Formal parameters will be initialized with the argument, obviously.
Local variables of value type are required to be definitely assigned with something before the fields are read, but it need not be a new
expression.
So effectively, variables of value type are automatically initialized with the equivalent of
default(S)
, unless they are locals?
Yes.
Why not do the same for locals?
Use of an uninitialized local is strongly associated with buggy code. The C# language disallows this because doing so finds bugs.
Suppose we have a variable of reference type. Must we initialize
S
with an instance produced bynew
?
No. Automatic-initialization variables will be initialized with null. Locals can be initialized with any reference, including null
, and must be definitely assigned before being read.
So effectively, variables of reference type are automatically initialized with
null
, unless they are locals?
Yes.
Why not do the same for locals?
Same reason. A likely bug.
Why not automatically initialize variables of reference type by calling the default constructor automatically?

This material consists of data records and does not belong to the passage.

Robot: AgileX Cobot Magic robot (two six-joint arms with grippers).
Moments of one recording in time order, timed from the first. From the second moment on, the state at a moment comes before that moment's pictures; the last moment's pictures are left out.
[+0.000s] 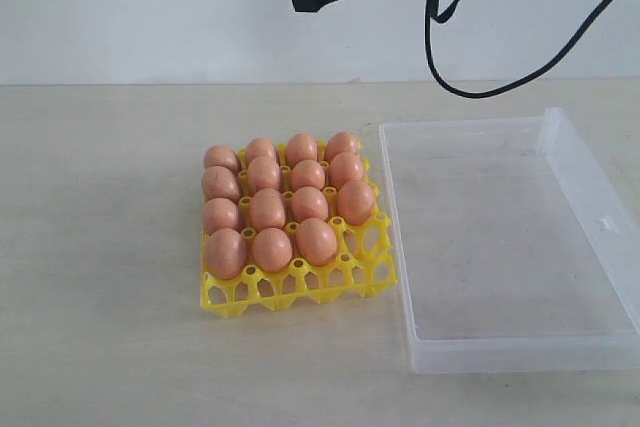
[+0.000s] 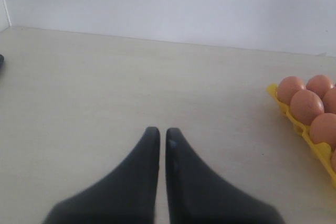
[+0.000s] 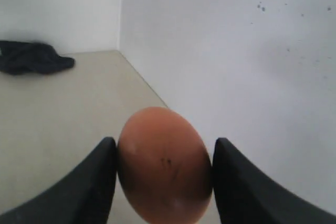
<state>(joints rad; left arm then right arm) 0.10 0.00 0.00 -0.16 0.31 0.11 0.23 1.85 -1.45 1.73 0.67 -2.05</state>
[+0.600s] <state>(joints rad) 0.10 0.00 0.00 -0.16 0.31 0.11 0.23 1.85 -1.45 1.57 1.20 -1.48</state>
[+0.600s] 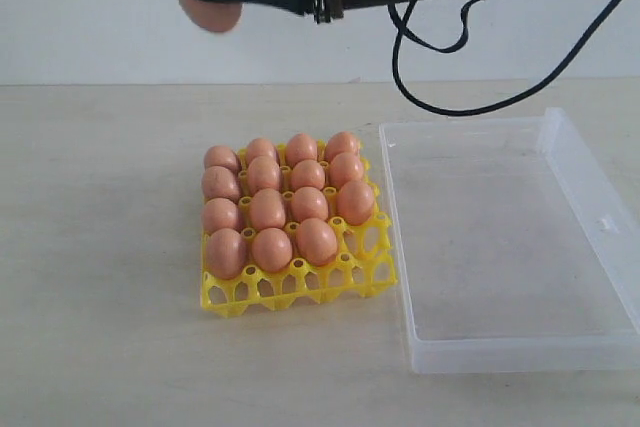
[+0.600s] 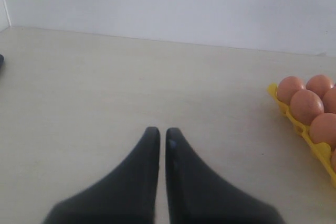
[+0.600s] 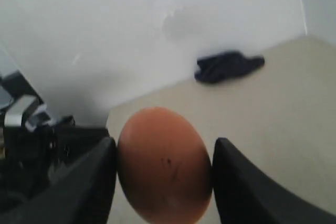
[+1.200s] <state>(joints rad) 0.10 0.00 0.00 -0.16 0.31 0.11 0.23 1.85 -1.45 0.51 0.31 -0.88</state>
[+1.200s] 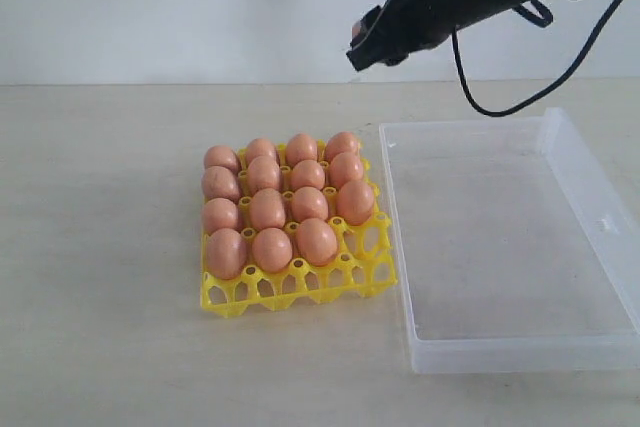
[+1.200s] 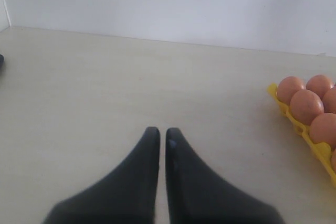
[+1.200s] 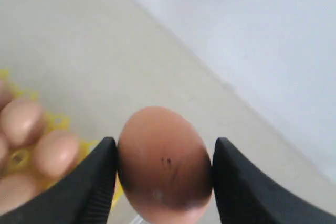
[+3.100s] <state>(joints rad) 0.10 0.00 0.00 -0.16 0.31 0.11 0.24 1.91 -0.63 -0.67 -0.85 0.52</state>
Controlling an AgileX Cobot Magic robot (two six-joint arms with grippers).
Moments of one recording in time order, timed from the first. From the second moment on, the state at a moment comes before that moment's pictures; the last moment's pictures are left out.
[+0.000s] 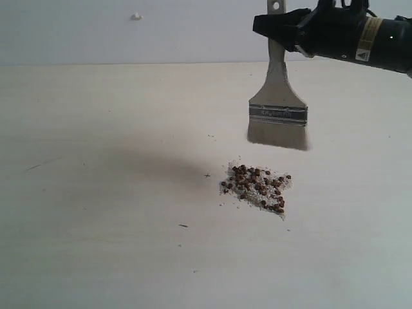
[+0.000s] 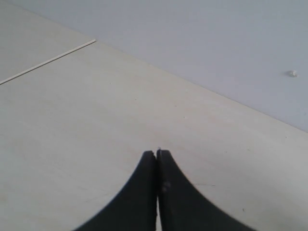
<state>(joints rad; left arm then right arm) 0.36 0.41 0.00 1.07 -0.16 -1.38 0.06 1.87 -1.03 -1.10 -1.01 1.07</state>
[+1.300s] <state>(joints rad) 0.36 0.41 0.00 1.07 -0.16 -1.38 0.06 1.37 -0.15 -0.16 -1.13 0.47</state>
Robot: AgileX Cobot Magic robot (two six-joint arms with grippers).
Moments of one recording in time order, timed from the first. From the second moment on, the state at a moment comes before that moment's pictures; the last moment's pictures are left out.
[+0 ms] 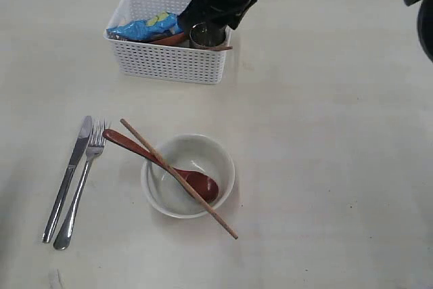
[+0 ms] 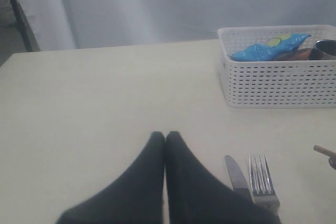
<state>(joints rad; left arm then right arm) -0.12 0.00 0.00 0.06 0.32 -0.02 0.63 2.19 -1.99 -0.11 1.21 -0.15</state>
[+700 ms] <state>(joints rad) -0.12 0.00 0.00 0.06 0.32 -0.02 0.62 2.25 -1.99 -0.10 1.22 -0.19</state>
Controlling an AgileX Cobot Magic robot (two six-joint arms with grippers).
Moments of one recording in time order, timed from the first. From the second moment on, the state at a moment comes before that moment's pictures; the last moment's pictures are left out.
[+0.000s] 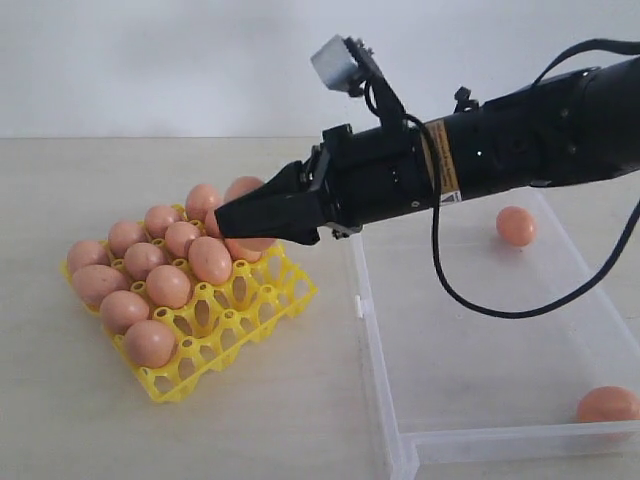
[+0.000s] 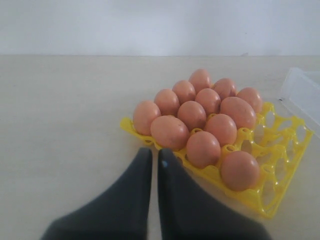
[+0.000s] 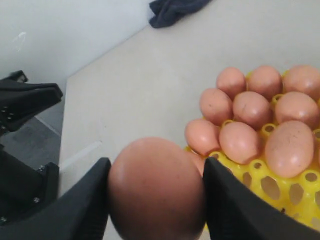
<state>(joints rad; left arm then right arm) -0.17 0.00 0.00 0.04 0.34 -0.08 0.31 1.77 -1.04 -1.53 -0.95 1.50</state>
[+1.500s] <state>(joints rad) -0.17 0.00 0.00 0.04 0.34 -0.08 0.52 2.05 -1.05 -0.88 -0.84 0.89</state>
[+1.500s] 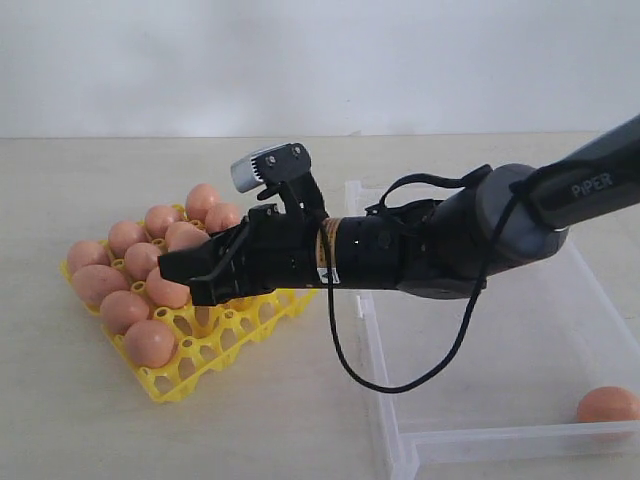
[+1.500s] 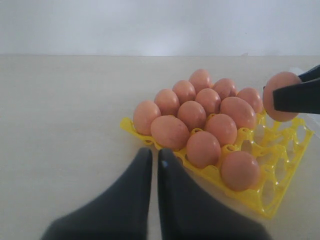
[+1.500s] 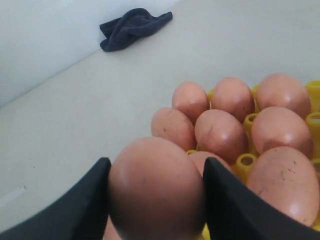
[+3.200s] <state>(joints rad) -0.17 0.00 0.00 0.04 0.34 -0.08 0.58 2.12 -1.12 -0.85 -0.66 0.89</state>
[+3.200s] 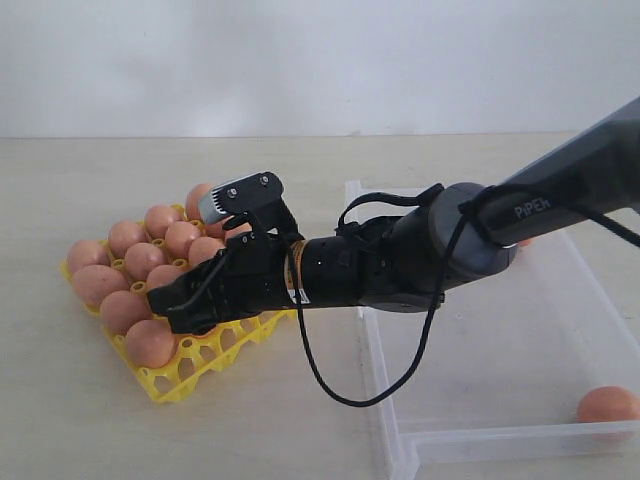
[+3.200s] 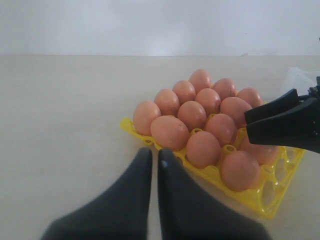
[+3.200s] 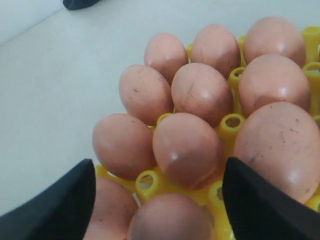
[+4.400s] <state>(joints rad) -0.17 0.00 0.00 0.04 0.34 -0.08 0.57 1.50 -1.05 -1.74 -0.07 1.49</state>
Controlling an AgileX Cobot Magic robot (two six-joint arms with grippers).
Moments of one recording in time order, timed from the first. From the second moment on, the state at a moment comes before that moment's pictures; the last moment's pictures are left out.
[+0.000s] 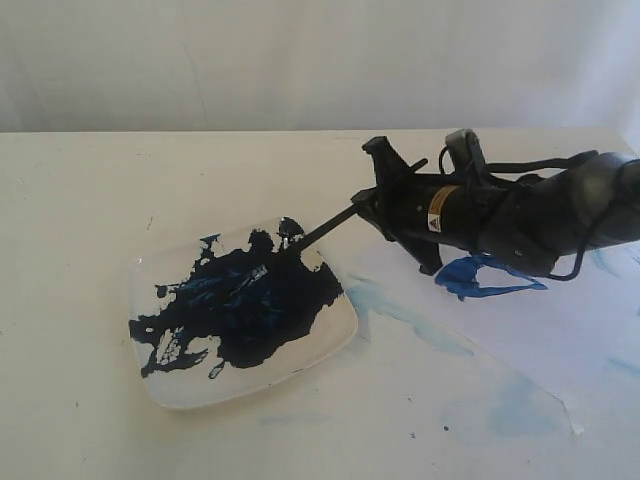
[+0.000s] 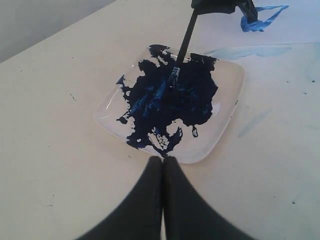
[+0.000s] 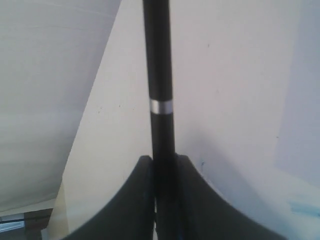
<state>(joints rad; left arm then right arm) -0.22 0.34 -0.60 -0.40 0.91 0.63 0.49 1.96 -0.99 -0.58 -0.48 1.78</state>
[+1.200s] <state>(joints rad) -0.22 0.34 -0.60 -0.41 0.91 0.62 0.50 2.09 -0.99 -0.59 -0.53 1.86</state>
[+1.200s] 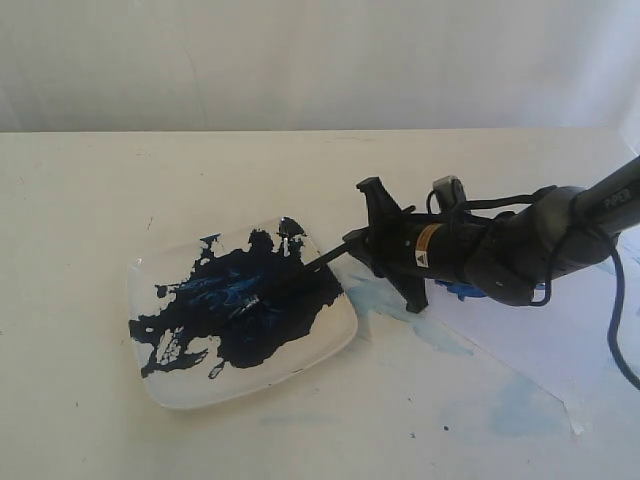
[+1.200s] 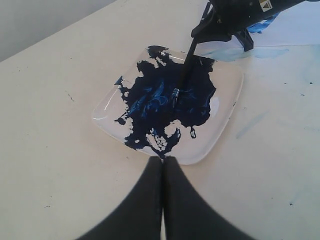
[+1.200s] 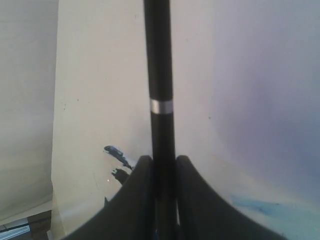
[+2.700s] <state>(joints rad) -0.22 0.34 -0.60 -0.41 0.91 0.62 0.50 2.09 -1.04 -0.58 -0.49 1.84</state>
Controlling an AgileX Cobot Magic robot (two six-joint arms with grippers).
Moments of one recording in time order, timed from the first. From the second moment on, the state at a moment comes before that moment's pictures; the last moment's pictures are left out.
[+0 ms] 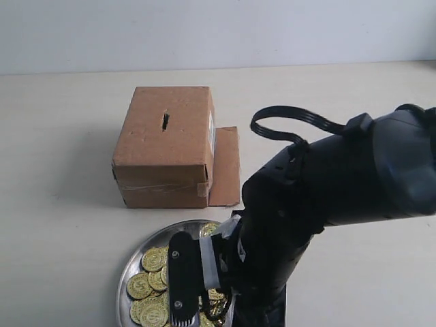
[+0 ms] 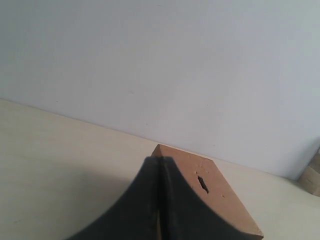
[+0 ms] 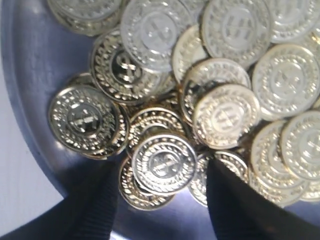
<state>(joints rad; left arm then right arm) -0.24 0.05 0.00 0.33 0.00 -0.73 0.84 1.79 -0.85 0.16 0.63 -0.85</state>
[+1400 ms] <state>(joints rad) -0.24 0.05 0.00 0.33 0.00 -0.73 0.89 1.82 -0.86 0.00 0.60 -0.68</state>
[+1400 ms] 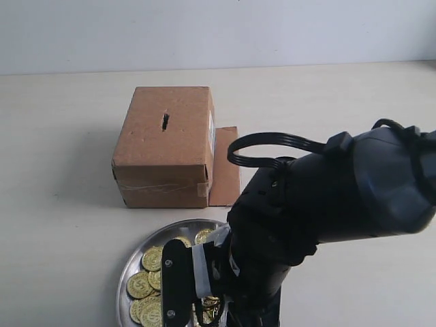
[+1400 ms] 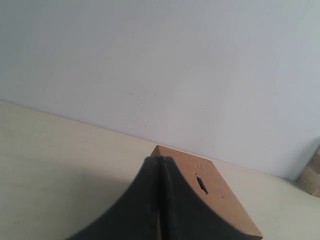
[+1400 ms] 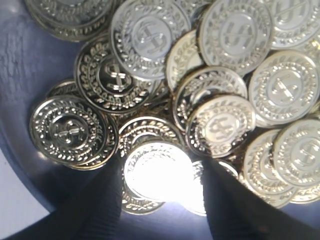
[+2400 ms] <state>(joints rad) -0.24 0.05 0.00 0.33 -0.01 -0.73 0.89 1.75 -0.86 0.00 0.59 -0.66</state>
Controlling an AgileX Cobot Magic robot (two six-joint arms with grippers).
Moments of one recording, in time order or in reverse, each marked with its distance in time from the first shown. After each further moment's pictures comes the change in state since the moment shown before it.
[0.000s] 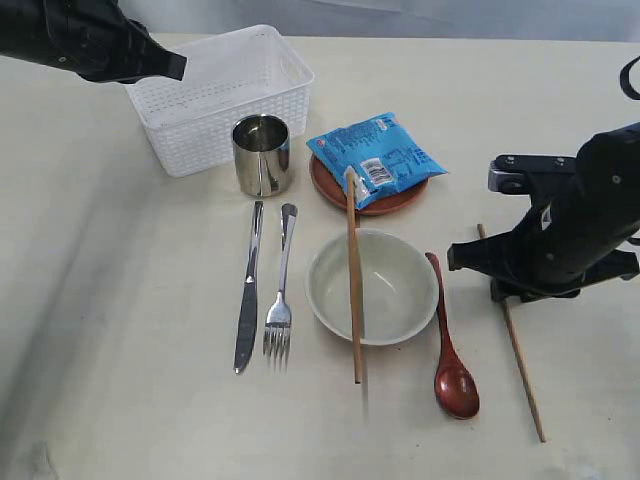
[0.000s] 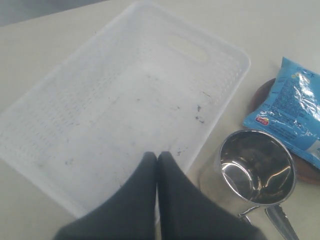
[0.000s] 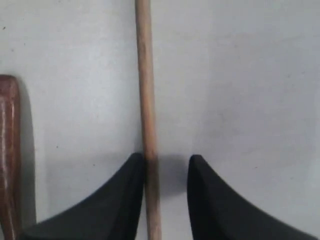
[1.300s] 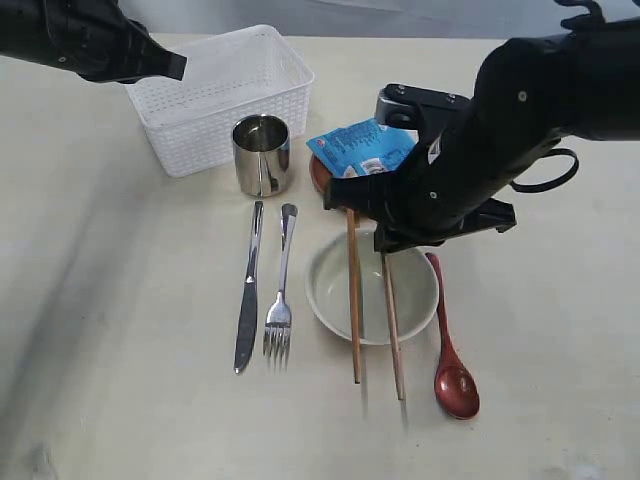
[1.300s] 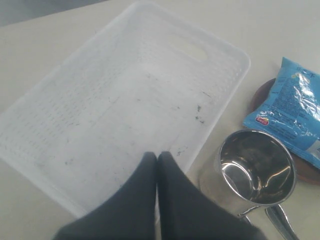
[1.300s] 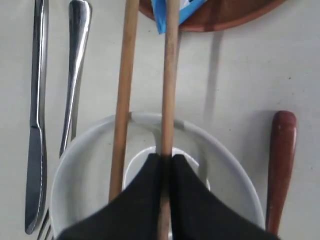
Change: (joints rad) left arm 0.000 0.000 0.000 0.000 0.000 0.000; right arm 0.273 -0.018 -0.265 0.290 0.129 -0.012
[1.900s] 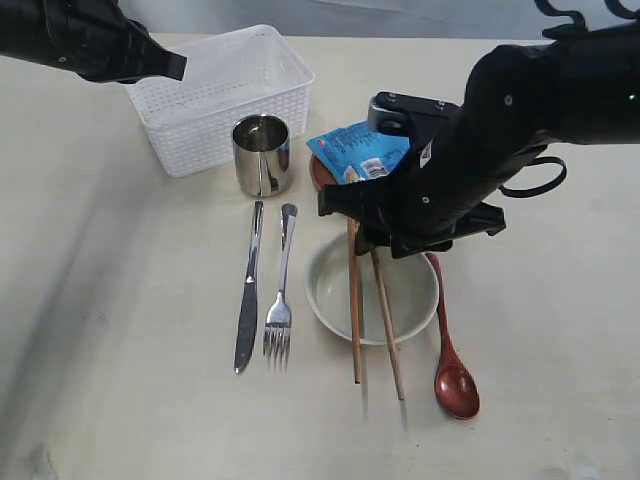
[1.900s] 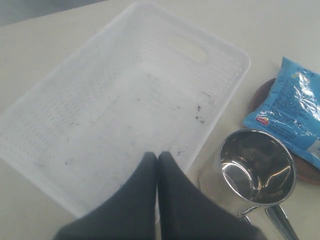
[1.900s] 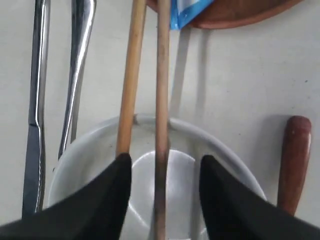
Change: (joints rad) left arm 0.000 0.000 0.000 0.000 0.000 0.000; right arm 0.000 0.031 -0.004 0.042 -0.016 -0.062
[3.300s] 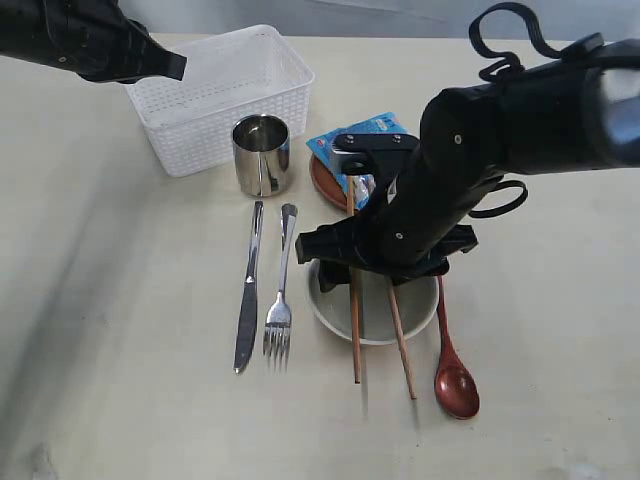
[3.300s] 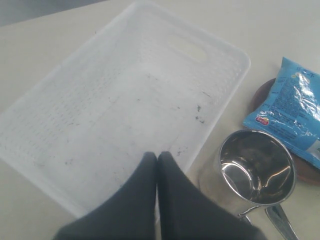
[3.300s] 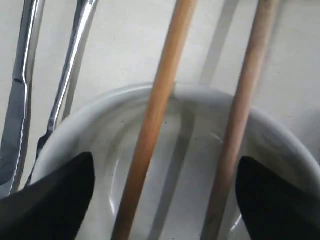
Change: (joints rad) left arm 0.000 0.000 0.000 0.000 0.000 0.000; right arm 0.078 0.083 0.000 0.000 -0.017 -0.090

That is, why not make
R r;
the same asR r = new R();
?
Well, first of all, many types do not have a default constructor, or for that matter, any accessible constructor at all. Second, it seems weird to have one rule for an uninitialized local or field, another rule for a formal, and yet another rule for an array element. Third, the existing rule is very simple: a variable must be initialized to a value; that value can be anything you like; why is the assumption that a new instance is desired warranted? It would be bizarre if this
R r;
if (x) r = M(); else r = N();
caused a constructor to run to initialize r
.
Leaving aside the semantics of the
new
operator, why is it necessary syntactically to have such an operator?
It's not. There are any number of alternative syntaxes that could be grammatical. The most obvious would be to simply eliminate the new
entirely. If we have a class C
with a constructor C(int)
then we could simply say C(123)
instead of new C(123)
. Or we could use a syntax like C.construct(123)
or some such thing. There are any number of ways to do this without the new
operator.
So why have it?
First, C# was designed to be immediately familiar to users of C++, Java, JavaScript, and other languages that use new
to indicate new storage is being initialized for an object.
Second, the right level of syntactic redundancy is highly desirable. Object creation is special; we wish to call out when it happens with its own operator.
ignoring the stack vs heap side of things:
because C# made the bad decision to copy C++ when they should have just made the syntax
Car car = Car()
(or something similar). Having 'new' is superfluous.